Чикатило дернулся, вцепился в прутья.
– Это неправда! Брехня и поклеп! – заорал он.
Судья прервался, с откровенной злостью посмотрел на Чикатило.
– Подсудимый! Я сейчас удалю вас из зала, и приговор будет зачитан без вас!
– Произвол! Ви не даєте мені сказати правду! – снова заорал Чикатило, переходя то на украинский, то на русский. – Требую отвода судьи! Нехай живе вільна Україна! Свободу Росії і Україні!
В зале стало шумно, послышались крики, но все перекрыл голос журналистки:
– Господин судья! Я как представитель четвертой власти требую, чтобы представители прессы получили возможность взять интервью у подсудимого!
– Розпрягайте хлопці коней… – завопил Чикатило, скаля желтые зубы.
Судья беспомощно переглянулся с помощниками, с прокурором – прессы в стране с некоторых пор откровенно побаивались.
– Читайте приговор! Читайте! А то мы никогда не закончим, – зло процедил прокурор.
– Преступления Чикатило совершал при следующих обстоятельствах, установленных судебной коллегией, – начал читать с листа судья. – С начала тысяча девятьсот восемьдесят второго года и в дальнейшем на территории Ростовской области в лесополосах и в лесных массивах, прилегающих к городам Шахты, Новошахтинск, Новочеркасск, а также в роще Авиаторов, расположенной на выезде из города Ростова-на-Дону в сторону указанных городов, стали совершаться убийства молодых женщин, девушек, мальчиков и девочек.
Шум в зале не стихал, Чикатило продолжал петь.

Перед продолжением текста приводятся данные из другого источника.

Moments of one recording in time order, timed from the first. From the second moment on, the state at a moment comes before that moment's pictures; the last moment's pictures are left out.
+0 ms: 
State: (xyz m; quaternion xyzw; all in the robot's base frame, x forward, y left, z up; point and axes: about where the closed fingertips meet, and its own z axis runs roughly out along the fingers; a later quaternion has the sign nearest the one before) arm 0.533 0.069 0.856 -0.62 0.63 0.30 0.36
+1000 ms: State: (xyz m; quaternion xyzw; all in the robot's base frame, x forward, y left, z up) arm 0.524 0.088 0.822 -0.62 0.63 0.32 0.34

Журналистка пробралась через толпу к столу судьи.
– Дайте нам возможность взять интервью! – перекрикивая шум, заявила она. – Я буду жаловаться Яковлеву и Ельцину!
Судья продолжал читать, словно гоголевский Фома Брут в церкви у гроба панночки:
– По способу убийства эти преступления выделялись исключительной жестокостью и сопровождались причинением жертвам многочисленных – по нескольку десятков – ножевых ранений садистского характера. Преступник полностью раздевал жертву и после совершения убийства уносил и, как правило, прятал одежду жертвы на значительном расстоянии от места убийства, часто закапывал ее в землю.

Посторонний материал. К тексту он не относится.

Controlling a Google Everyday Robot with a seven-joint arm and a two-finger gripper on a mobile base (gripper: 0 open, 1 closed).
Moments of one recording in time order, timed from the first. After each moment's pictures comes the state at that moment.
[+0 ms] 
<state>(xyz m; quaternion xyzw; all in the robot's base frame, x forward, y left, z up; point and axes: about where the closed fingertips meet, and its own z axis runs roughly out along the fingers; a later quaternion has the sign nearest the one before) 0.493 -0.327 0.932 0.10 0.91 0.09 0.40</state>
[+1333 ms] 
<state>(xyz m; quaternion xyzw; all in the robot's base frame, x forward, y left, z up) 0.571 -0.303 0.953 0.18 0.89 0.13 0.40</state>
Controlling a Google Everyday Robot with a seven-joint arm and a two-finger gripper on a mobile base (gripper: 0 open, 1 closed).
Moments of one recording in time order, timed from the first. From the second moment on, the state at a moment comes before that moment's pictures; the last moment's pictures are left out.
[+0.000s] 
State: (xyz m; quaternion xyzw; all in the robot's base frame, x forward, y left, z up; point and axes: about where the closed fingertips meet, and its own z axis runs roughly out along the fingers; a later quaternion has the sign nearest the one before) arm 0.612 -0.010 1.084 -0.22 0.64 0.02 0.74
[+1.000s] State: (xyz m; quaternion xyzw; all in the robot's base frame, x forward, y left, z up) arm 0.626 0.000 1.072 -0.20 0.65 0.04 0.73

– Тут человеку плохо! – закричали в зале.
– Скорую вызовите!
– Медики в зале есть?!
Судья резко захлопнул папку с приговором, посмотрел в зал.
– Так. Перерыв до завтра! Позовите врача!

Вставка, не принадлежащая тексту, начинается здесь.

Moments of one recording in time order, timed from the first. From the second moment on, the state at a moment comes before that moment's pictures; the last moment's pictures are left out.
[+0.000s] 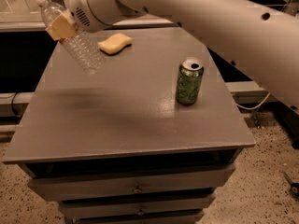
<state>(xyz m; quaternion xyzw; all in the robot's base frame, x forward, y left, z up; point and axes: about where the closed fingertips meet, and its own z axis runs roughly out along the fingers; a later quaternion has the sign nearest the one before) 0.613 0.181 1.022 -0.46 0.71 0.22 0.48</state>
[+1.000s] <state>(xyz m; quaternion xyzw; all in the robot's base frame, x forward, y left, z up) 0.629 0.224 1.023 -0.41 0.65 0.25 0.58</state>
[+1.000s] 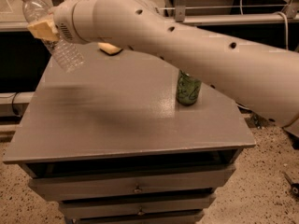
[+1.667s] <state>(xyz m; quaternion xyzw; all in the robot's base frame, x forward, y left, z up) 0.631 0.240 1.009 -0.36 0.62 0.29 0.63</state>
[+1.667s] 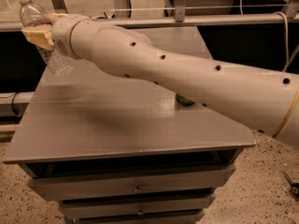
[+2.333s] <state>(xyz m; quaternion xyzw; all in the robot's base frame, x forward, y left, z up) 0.636 0.252 0.996 -0.33 0.59 0.31 0.67</state>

Судья вышел из-за стола и двинулся через толпу к двери. Чикатило торжествующе смотрел на него из клетки, он опять выиграл время.
– А как быть с интервью? – не унималась журналистка. – Я буду жаловаться в правительство…
– Да хоть в Организацию Объединенных Наций! – раздраженно бросил судья на ходу. – Подайте запрос в письменной форме – вот тогда вам будет интервью!
И он вышел, хлопнув дверью.
Витвицкий с цветами шел по больничному коридору; белый халат, наброшенный поверх пиджака, развевался, в глазах отражались затаенная радость и надежда: он шел мириться с Ириной.
На пути Витвицкому встретился врач.
– Гражданин, вы к кому?
– К старшему лейтенанту… простите. К Ирине Овсянниковой, тридцать пятая палата, – сказал погруженный в свои мысли Витвицкий и собрался идти дальше, но врач не дал ему такой возможности.
– А, муж. Увы, больная Овсянникова выписана сегодня утром.
Витвицкий оторопел, опустил руку с букетом.
– Как? А почему…
– Вы же капитан Витвицкий? Я правильно понимаю? – Врач взял его под локоток, отвел в сторону.
Витвицкий непонимающе посмотрел на врача, кивнул. Тот достал из кармана халата сложенный тетрадный лист.
– Она оставила для вас письмо. Вот, возьмите. До свидания.
Врач ушел, оставив растерянного Витвицкого с письмом в руке посреди больничного коридора.